If your IP is on that list,  STOP IT!!

----------

## ningo

These are Drones probing various Subnets on the Internets. Sadly, these belong to the ambient noise nowadays. It's save to ignore them as long as you don't have a password one can look up in a dictionary or is shorter than 5 letters.

----------

## Napalm Llama

 *pteppic wrote:*   

> 192.168.1.254

 

Are you sure about this one?  If so, I'd be worried...

----------

## pteppic

 *Napalm Llama wrote:*   

>  *pteppic wrote:*   192.168.1.254 
> 
> Are you sure about this one?  If so, I'd be worried...

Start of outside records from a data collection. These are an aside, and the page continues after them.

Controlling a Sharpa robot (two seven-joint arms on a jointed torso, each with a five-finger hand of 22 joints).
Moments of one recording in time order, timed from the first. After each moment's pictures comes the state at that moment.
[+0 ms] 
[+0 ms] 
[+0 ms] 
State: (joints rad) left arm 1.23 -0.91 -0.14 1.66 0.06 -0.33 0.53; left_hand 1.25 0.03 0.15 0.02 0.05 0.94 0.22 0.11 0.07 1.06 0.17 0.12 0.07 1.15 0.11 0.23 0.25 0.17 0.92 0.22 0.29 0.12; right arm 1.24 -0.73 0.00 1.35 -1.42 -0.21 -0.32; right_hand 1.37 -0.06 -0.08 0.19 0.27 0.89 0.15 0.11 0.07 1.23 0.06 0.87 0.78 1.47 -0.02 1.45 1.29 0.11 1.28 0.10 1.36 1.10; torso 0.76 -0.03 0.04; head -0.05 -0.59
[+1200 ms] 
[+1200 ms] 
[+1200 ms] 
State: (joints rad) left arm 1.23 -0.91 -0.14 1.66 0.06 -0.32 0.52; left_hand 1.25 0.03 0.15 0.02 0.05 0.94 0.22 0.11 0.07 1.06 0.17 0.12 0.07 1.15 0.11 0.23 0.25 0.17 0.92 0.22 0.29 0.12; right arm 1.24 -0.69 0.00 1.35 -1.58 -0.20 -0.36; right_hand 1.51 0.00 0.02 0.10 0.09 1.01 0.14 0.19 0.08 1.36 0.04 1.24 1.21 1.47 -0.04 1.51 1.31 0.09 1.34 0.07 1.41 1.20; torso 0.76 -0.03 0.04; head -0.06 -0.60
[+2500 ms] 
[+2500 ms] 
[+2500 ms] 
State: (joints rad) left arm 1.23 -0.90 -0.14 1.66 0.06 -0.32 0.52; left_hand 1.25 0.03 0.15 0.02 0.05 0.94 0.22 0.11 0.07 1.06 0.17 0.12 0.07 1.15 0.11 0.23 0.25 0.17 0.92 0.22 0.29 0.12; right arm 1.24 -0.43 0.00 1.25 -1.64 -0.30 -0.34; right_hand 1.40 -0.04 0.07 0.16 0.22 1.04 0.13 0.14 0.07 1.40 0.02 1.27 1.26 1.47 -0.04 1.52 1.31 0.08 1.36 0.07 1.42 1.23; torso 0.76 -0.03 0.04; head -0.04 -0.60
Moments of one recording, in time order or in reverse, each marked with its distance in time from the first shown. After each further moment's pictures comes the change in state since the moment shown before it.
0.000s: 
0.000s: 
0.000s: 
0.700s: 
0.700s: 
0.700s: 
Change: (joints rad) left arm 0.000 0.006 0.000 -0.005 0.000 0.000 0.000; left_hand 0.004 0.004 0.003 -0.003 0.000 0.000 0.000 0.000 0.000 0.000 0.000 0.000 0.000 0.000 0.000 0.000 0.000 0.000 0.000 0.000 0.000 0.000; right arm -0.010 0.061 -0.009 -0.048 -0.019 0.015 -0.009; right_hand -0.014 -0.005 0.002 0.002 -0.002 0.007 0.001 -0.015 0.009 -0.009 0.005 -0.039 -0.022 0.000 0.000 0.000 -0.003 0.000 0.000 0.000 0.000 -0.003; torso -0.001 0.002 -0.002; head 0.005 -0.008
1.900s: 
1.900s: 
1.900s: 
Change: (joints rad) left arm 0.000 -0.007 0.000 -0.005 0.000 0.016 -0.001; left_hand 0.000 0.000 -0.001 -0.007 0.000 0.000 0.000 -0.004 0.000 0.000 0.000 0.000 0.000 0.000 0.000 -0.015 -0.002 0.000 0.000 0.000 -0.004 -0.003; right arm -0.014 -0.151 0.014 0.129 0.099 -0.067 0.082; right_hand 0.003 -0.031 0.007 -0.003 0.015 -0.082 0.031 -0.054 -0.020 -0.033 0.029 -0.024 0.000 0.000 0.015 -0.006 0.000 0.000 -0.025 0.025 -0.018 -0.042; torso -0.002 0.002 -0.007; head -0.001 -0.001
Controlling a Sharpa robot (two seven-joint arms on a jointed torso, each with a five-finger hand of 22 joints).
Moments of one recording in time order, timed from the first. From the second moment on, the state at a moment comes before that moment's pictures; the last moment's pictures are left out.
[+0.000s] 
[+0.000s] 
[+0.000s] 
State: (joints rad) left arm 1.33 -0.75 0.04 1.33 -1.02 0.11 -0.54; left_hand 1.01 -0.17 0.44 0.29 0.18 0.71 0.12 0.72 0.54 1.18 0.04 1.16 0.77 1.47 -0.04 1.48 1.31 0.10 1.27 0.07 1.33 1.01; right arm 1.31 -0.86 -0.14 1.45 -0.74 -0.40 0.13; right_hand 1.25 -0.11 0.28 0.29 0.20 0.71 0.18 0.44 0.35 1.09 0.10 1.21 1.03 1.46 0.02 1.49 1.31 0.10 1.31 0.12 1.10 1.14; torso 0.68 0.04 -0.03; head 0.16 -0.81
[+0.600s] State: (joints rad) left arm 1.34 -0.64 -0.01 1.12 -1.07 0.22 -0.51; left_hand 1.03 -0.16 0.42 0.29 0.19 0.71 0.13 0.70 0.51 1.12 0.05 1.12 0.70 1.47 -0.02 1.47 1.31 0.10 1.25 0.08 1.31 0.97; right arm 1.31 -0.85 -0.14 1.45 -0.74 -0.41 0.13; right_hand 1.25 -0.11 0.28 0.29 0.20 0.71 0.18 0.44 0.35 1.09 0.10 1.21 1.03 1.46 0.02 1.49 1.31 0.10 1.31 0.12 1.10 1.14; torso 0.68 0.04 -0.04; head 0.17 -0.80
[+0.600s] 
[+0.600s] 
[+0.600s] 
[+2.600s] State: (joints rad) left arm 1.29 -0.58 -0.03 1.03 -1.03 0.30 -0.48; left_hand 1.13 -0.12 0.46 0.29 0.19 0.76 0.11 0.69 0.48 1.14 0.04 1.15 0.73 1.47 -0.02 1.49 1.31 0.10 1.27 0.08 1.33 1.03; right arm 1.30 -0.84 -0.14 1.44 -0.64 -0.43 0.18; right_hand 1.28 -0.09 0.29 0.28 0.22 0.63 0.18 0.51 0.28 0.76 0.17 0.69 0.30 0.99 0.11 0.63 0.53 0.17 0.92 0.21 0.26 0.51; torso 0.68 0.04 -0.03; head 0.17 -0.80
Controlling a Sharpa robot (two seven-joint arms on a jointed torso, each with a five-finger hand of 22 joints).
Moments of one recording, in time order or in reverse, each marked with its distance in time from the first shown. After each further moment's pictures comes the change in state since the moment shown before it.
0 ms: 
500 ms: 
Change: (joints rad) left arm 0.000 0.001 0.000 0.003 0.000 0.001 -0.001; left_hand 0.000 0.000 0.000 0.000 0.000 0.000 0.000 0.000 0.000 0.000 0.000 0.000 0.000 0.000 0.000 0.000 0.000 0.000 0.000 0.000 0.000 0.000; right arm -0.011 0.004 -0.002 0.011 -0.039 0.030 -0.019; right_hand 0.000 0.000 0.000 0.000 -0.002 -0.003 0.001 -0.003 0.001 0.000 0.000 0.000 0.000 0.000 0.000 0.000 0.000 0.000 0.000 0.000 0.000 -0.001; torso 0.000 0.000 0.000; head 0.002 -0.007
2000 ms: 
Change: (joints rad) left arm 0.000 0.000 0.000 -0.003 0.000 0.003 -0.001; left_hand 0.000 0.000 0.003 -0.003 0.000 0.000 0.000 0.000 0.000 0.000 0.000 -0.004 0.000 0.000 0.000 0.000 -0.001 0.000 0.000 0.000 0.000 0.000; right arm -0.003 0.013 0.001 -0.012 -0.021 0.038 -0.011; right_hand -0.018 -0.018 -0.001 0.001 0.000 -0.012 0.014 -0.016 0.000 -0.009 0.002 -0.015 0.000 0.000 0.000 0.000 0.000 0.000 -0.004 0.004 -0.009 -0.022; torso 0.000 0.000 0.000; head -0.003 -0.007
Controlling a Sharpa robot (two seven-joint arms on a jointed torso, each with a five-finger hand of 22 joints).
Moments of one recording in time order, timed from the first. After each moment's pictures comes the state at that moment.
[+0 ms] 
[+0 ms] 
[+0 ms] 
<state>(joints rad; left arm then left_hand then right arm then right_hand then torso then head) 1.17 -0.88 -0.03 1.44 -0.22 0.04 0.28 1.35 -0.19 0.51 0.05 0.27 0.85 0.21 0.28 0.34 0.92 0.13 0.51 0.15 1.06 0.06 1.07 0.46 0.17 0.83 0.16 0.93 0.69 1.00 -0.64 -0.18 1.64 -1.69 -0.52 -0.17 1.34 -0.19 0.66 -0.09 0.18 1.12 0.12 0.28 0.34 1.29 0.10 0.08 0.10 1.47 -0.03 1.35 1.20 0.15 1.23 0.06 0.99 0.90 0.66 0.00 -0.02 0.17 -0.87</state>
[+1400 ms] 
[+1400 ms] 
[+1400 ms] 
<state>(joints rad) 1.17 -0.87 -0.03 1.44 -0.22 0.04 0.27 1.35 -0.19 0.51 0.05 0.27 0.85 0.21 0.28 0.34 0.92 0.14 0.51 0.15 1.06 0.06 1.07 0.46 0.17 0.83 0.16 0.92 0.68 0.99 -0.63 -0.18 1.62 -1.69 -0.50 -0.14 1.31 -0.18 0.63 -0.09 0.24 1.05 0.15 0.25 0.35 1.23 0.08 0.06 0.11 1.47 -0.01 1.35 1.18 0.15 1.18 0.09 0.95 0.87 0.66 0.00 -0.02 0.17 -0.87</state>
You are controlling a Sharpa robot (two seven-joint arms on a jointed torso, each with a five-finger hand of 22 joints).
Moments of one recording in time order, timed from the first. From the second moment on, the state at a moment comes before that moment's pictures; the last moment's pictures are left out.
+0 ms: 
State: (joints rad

 It's in the sent from header of the emails I grepped, not an issue, it's the LAN IP of the machine being attacked.

----------

## lghman

 *ningo wrote:*   

> These are Drones probing various Subnets on the Internets. Sadly, these belong to the ambient noise nowadays. It's save to ignore them as long as you don't have a password one can look up in a dictionary or is shorter than 5 letters.

 

You mean my password should be longer than 5 letters???   :Shocked:   :Laughing: 

I'll play with some of those ip's later tonight and see what I get.  I agree with ningo though, I wouldn't worry about it.

Napalm Llama:  Nice catch, I barely looked at that list!    :Very Happy: 

----------